Remember, the tax-free allowance benefits everyone who is eligible to them, so it’s a tax cut for anyone under £100,000 + 2x TFA, with this figure going up with the increasing TFA, and increasing the rate earned before paying top rate benefits even the hyper-rich. Decreasing VAT would be a fairer way of reducing tax burdens, but you won’t hear the Tories offer that (even if they have claimed they won’t increase it)
I’m sorry DBLEntry but once again we see an attempt to over-simplify why Labour lost.
The reasons for the loss are very complex and everyday further on from the election we will learn something new, with new insights. Let’s not jump to conclusions about ‘retail offers’ – the last thing we need now is the wrong end of the stick. Truth reveals itself bit by bit over time. Let us be patient.
As for me, I will vote Green for as long as I see fit to – they wanted to end austerity and business is already asking for that to happen (because they too know that a healthy economy survives on sales – transactions – of disposable income (please -not debt).

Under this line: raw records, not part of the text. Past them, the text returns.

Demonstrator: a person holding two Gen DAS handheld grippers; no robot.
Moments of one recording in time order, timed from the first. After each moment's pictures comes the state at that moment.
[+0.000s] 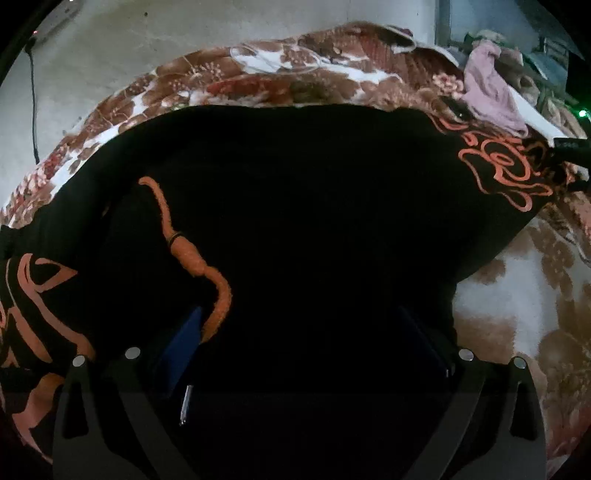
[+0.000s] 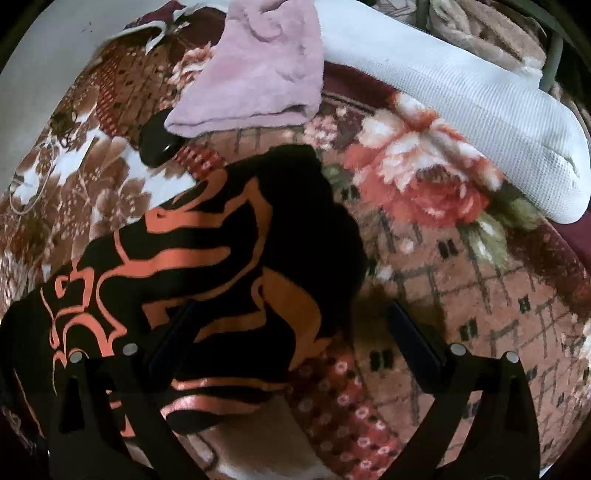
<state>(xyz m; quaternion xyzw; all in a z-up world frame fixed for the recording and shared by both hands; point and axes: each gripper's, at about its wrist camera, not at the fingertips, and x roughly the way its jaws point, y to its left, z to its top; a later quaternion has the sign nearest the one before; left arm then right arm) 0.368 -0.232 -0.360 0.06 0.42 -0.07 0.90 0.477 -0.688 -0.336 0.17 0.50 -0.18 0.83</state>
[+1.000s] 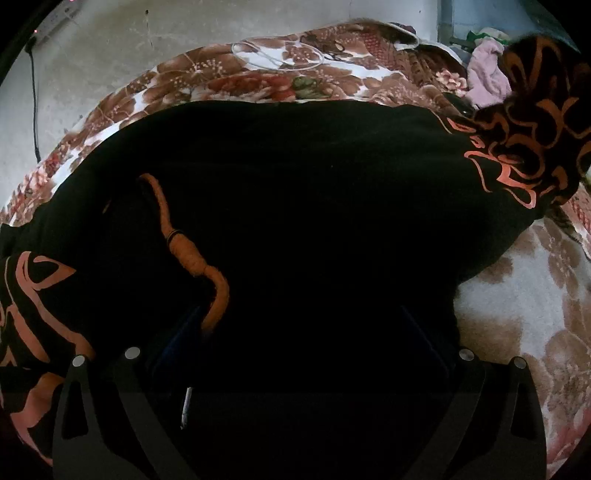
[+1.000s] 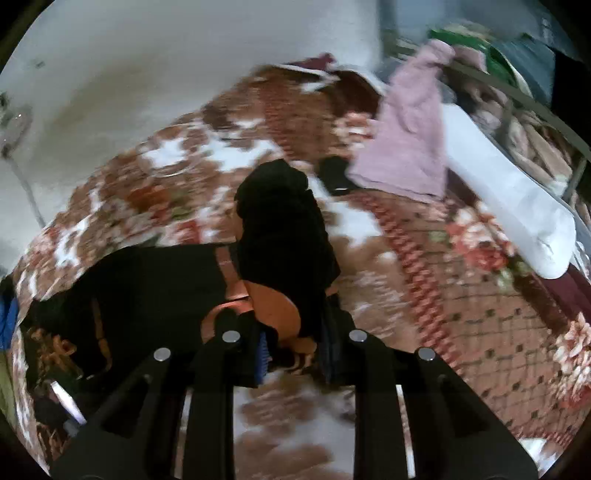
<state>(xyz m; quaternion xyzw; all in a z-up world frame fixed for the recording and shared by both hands) 0.375 -0.232 -0.365 0.07 0.43 -0.06 0.90 0.415 -0.522 -0.197 0.10 0.43 -0.02 0.90</state>
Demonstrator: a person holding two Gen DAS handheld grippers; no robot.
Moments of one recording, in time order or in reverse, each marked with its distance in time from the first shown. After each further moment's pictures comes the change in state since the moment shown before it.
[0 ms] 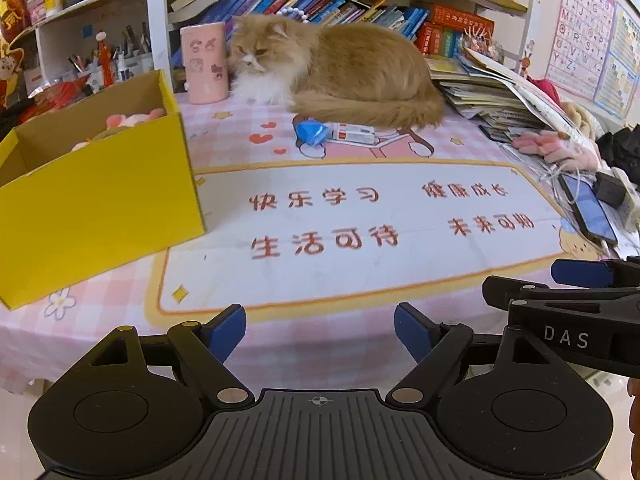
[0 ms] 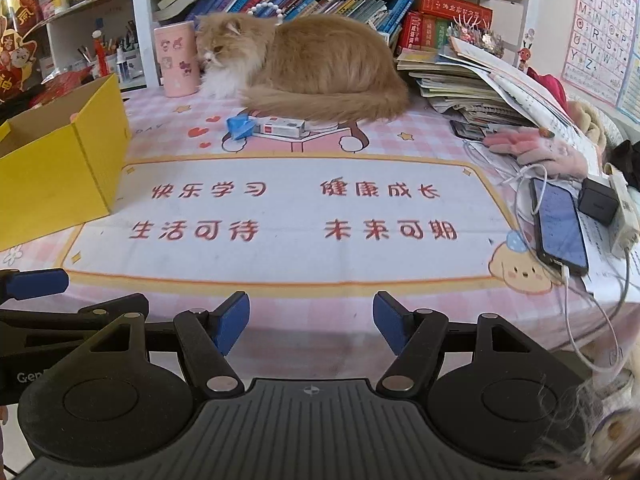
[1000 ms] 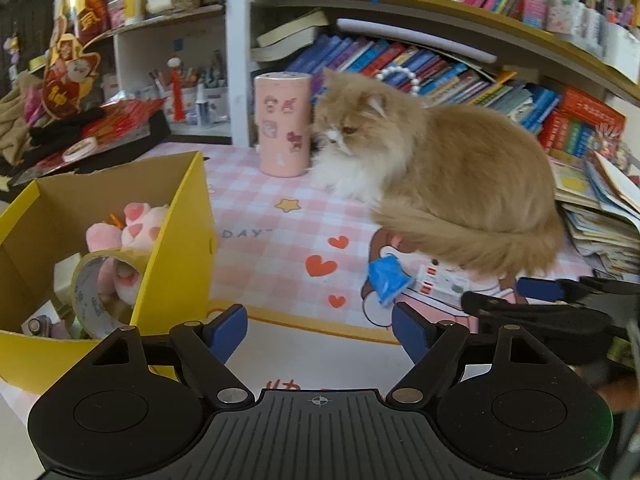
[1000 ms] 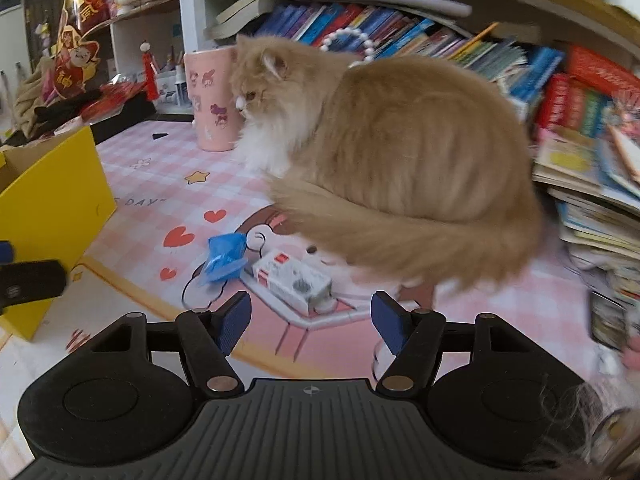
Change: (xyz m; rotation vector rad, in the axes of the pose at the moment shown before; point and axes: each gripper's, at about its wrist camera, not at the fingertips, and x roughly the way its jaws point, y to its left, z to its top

Quite how cutting £12 billion out of social security is going to boost the real economy is beyond me.
However, engorged with a new sense of purpose, I fear that the Tories will go the whole hog this time.
DBLEntry, all what you say is true, as many have these things, but let’s not lose sight of the fact that if it had not been for a time when we had relative socialism, the living standards of the working classes would still be back in the victorian age.
Labour should stay strong and resist the temptation to move back to their New Labour era in an attempt to gain the centre ground. Without doubt this would increase their popularity, but would leave the electorate with very little choice. The greens, and I’m aware this will be unpopular, their nuclear deterrent policy will hold them back from making serious inroads into parliament. The traditional labour party values offer that alternative and I do forsee a time when the public will once again favour them over the heartless capitalism we are and have endured for generations.